- _WHAT IS REQUIRED_: Repeat everything from the first line of the listing below through the line that contains "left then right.", exactly. Leave out pictures.

- _INPUT DATA_:
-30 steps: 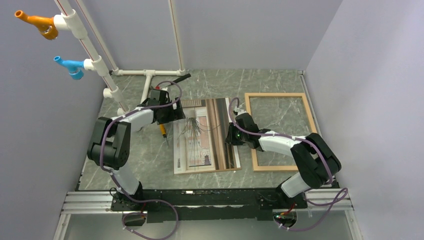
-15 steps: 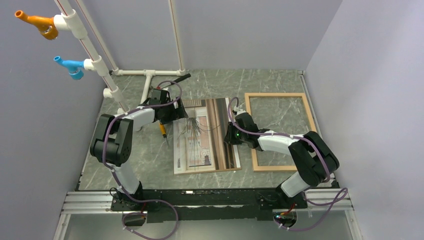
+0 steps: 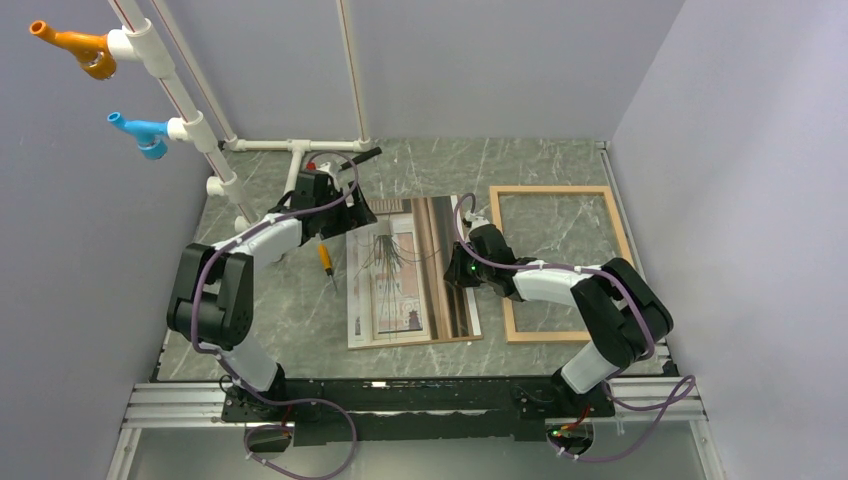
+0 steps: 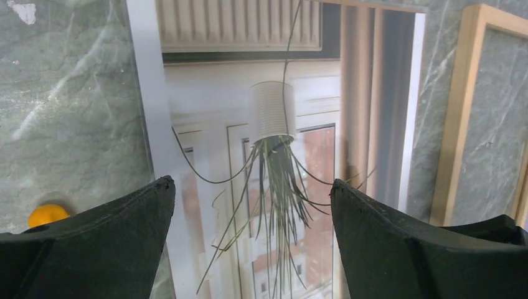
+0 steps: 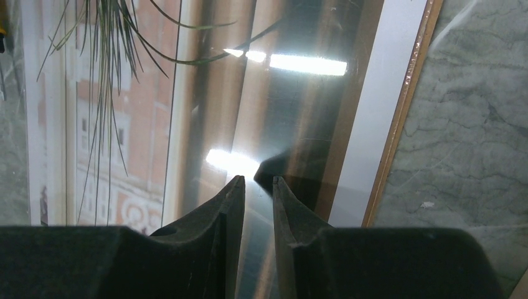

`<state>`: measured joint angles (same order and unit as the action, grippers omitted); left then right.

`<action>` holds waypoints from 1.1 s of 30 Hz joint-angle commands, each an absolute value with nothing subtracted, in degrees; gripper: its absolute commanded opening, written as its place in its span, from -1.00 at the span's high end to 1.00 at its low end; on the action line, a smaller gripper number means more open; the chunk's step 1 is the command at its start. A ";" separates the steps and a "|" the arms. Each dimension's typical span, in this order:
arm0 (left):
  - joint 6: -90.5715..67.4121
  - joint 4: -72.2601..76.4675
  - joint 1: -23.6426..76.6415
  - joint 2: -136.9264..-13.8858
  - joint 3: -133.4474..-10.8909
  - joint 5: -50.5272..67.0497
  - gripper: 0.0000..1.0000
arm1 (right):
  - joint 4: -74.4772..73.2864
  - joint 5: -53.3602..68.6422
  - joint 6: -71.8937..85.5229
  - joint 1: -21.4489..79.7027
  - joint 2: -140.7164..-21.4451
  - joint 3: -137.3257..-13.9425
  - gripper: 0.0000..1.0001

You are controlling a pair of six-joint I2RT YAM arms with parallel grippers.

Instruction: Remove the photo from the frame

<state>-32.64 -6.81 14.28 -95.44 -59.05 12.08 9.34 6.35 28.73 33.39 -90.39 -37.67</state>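
The photo lies flat, picture side up, in the middle of the table, its dark wispy plant showing. The light wood frame lies empty just to its right, with bare table inside it, and its edge shows in the left wrist view. My left gripper hovers wide open over the photo's far left part, nothing between the jaws. My right gripper is low over the photo's brown-striped right side, its fingers a narrow gap apart and empty.
An orange-handled screwdriver lies left of the photo, its handle beside my left finger. A white pipe structure stands at the far left, carrying orange and blue fittings. A black-handled tool lies by it. Walls enclose three sides.
My left arm has stretched farther from its base, carrying its open gripper toward the photo's far left corner. The right gripper has edged slightly left. Photo and frame have not moved.
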 commanded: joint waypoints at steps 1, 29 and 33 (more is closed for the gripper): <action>-34.16 -4.65 14.41 -93.62 -59.06 14.89 -0.91 | 6.87 6.24 28.16 33.18 -92.20 -37.89 0.48; -29.84 -9.98 11.16 -96.77 -60.45 14.46 -0.99 | -3.80 12.75 26.45 23.03 -100.63 -59.44 -0.08; -30.48 -7.79 10.89 -98.54 -60.11 16.79 -0.99 | -2.18 13.67 26.78 22.90 -102.57 -58.56 -0.07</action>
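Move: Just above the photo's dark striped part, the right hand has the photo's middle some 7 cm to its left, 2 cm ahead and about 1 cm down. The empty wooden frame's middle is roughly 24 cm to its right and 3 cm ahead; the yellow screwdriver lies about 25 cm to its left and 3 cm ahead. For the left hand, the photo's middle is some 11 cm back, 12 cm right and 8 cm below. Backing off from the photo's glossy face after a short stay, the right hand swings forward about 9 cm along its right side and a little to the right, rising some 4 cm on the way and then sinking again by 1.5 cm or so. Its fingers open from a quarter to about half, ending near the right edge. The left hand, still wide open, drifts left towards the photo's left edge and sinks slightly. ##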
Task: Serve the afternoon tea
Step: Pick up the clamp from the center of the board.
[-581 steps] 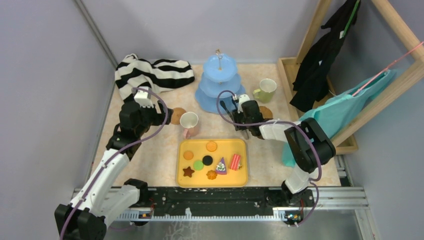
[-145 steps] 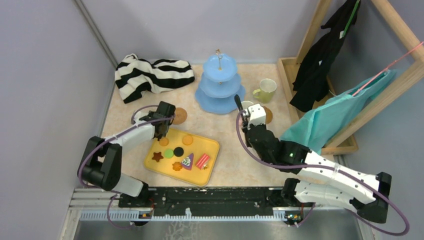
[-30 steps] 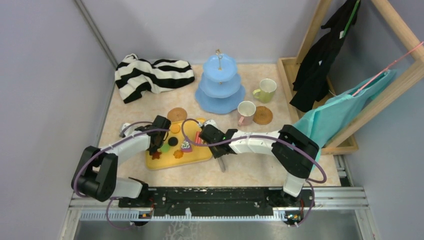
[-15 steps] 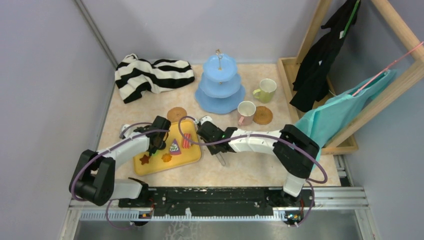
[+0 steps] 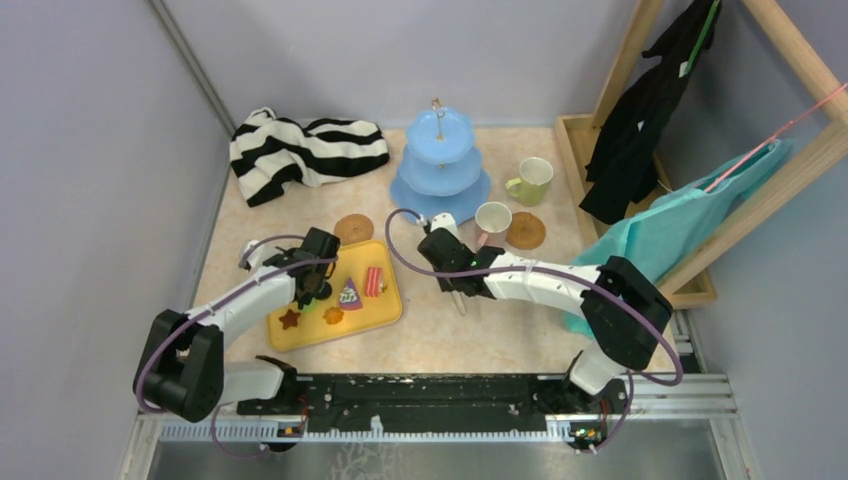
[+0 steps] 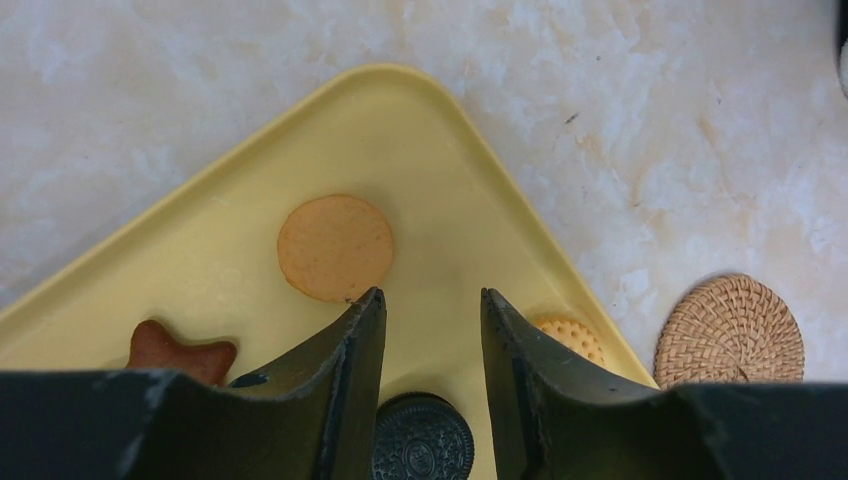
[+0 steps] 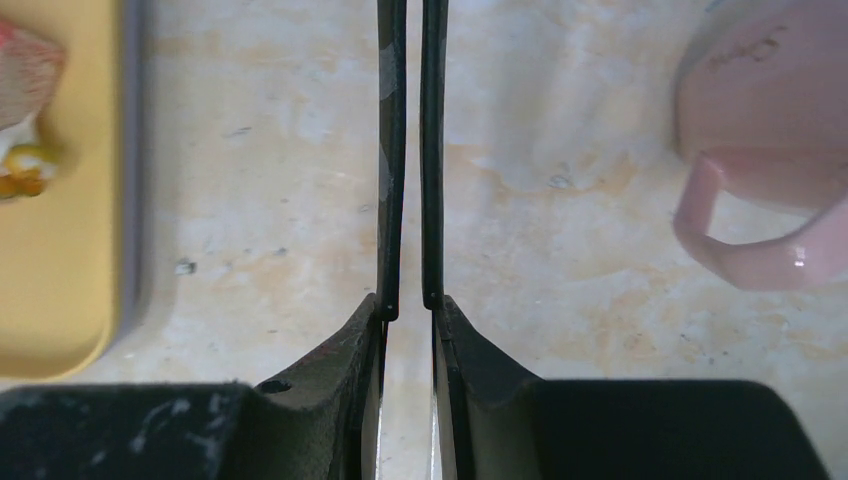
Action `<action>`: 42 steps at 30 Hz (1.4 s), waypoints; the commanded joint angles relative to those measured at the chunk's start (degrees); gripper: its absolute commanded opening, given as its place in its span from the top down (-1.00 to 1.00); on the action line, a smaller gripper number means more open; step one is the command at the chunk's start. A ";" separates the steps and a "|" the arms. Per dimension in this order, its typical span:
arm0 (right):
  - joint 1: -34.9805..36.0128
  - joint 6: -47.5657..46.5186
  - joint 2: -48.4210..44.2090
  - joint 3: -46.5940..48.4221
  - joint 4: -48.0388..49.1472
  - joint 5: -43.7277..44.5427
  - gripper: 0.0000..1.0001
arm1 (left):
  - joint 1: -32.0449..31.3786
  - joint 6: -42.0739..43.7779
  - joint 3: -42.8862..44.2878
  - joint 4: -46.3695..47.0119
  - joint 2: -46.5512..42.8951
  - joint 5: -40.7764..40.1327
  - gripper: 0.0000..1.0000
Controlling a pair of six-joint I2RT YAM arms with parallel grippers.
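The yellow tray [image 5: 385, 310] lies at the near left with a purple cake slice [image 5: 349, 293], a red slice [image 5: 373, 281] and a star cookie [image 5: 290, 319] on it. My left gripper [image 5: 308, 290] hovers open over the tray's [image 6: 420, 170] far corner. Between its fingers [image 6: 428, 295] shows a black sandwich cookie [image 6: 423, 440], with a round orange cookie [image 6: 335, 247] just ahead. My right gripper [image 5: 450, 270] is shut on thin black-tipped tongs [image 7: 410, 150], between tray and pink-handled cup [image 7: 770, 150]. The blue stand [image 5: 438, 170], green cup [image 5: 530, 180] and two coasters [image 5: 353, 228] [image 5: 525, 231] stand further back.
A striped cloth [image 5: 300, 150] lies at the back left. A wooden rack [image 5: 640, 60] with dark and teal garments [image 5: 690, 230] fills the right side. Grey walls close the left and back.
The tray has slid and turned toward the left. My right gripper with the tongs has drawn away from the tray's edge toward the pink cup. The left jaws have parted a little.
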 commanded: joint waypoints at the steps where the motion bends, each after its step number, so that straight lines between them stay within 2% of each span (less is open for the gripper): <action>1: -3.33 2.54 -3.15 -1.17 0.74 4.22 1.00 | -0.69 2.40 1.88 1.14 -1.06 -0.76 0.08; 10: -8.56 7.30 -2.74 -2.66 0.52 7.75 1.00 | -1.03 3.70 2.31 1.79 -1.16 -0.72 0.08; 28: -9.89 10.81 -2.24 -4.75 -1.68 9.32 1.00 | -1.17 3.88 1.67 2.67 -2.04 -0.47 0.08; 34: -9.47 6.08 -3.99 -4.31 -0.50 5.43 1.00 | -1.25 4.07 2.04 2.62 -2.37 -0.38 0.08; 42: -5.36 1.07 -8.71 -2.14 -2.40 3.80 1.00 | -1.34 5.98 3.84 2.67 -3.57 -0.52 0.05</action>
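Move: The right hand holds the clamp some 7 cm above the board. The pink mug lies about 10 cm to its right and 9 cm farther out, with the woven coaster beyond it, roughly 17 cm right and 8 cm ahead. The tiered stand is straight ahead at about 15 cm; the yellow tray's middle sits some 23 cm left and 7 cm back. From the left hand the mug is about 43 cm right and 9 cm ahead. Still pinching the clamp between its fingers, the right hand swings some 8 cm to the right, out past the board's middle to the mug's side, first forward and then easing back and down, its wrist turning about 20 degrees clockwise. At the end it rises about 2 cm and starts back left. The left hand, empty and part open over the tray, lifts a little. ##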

- _TASK SOLUTION_:
-30 steps: 
-15 steps: 
+0 steps: 
+0 steps: 
+0 steps: 

`<state>`: measured joint angles (same order and unit as the action, grippers omitted); left then right.

The exercise requires no further answer.